The need to remain cost and performance competitive in the production of semiconductor devices has caused continually increasing device density in integrated circuits. To facilitate the increase in device density, new technologies are constantly needed to allow the feature size of these semiconductor devices to be reduced. High device density also requires low-power operation.
The push for ever increasing device densities is particularly strong in CMOS technologies, such as in the design and fabrication of field effect transistors (FETs). FETs are used in almost all types of integrated circuit design (i.e., microprocessors, memory, etc.). Fin-type field effect transistors (FinFETs) are low-power, high speed, vertically scaled transistors that can be densely packed on a chip.

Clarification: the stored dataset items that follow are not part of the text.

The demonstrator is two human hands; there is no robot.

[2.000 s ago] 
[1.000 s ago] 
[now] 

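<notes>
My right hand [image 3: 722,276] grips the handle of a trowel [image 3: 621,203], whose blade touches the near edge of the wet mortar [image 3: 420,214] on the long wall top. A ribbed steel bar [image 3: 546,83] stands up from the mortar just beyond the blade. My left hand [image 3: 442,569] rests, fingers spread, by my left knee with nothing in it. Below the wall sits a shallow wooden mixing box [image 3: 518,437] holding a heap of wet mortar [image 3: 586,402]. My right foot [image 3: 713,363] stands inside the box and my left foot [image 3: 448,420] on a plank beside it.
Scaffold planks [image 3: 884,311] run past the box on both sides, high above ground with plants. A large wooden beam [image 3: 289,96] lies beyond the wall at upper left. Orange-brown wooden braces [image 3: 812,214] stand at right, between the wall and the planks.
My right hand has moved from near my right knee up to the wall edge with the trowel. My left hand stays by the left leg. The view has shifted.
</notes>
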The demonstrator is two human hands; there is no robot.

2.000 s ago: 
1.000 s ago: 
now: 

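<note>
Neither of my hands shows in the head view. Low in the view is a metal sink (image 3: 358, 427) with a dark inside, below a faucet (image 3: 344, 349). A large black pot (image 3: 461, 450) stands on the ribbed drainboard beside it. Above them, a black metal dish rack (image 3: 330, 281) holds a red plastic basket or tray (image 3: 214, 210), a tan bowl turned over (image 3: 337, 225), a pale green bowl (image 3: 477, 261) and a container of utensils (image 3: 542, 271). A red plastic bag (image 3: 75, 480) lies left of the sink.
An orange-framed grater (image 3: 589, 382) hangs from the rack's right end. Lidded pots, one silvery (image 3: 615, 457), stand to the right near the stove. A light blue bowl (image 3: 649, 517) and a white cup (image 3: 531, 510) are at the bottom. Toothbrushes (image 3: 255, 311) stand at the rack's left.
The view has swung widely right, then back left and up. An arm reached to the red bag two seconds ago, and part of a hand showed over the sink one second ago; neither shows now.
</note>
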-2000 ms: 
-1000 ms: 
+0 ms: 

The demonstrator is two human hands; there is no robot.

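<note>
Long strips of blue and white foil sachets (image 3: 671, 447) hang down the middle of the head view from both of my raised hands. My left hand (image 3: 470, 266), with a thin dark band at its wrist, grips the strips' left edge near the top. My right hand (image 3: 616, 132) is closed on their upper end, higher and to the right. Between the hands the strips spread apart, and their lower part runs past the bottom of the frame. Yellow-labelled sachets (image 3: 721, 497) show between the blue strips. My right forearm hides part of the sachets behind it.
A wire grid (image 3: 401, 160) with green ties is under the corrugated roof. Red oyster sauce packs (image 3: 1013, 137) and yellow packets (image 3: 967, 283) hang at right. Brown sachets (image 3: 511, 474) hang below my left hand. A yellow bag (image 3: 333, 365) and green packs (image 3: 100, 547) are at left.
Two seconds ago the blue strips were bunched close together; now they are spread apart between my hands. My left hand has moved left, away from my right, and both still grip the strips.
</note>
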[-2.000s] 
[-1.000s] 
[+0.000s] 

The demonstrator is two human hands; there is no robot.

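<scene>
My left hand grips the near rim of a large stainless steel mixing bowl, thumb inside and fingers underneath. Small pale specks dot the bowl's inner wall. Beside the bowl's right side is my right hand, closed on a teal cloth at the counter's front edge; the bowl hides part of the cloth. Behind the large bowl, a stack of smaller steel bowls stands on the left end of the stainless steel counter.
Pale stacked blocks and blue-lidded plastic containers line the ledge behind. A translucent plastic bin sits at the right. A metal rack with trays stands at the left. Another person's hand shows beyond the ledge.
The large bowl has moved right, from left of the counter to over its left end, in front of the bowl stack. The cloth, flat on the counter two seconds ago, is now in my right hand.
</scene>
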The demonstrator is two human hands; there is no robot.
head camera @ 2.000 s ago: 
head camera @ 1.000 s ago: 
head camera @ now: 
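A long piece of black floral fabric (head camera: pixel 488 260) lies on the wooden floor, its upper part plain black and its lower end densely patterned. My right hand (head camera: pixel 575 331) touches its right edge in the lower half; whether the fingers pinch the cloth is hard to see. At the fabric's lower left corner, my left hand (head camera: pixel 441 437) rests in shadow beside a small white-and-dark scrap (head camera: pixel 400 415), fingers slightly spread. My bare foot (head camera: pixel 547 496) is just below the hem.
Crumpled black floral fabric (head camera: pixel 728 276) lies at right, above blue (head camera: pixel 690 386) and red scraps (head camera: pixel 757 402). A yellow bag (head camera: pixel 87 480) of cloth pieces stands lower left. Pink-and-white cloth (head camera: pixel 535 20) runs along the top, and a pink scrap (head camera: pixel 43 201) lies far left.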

Vertical scaling involves creating a thin wall of semiconductor (the “fin”) and creating the FET on the side of the wall. Thin typically refers to widths that are less than minimum lithographic dimension.
Unfortunately, FinFETs are not suitable for all purposes. Different applications require different transistor device behaviors. Thin devices such as FinFETs reach full depletion during operation. This is desirable for many applications. Different behavior is required for other applications. Thick-body devices behave differently because they do not reach full depletion.
Some applications could benefit from having FinFETs and thick-body devices on the same chip. This has been difficult to achieve economically because the manufacturing steps for FinFETs and thick-body devices are different. Currently, one entire set of masks must be created and the associated steps taken for FinFETs and then another entire set of masks created and steps taken for thick-body devices. The masks protect thin technology devices while forming thick-technology devices, or vice versa. The use of a great multiplicity of masks and steps is expensive. Thus, there is a need for improved methods of fabrication of integrated circuits that use both FinFETs and thick-body devices on the same chip.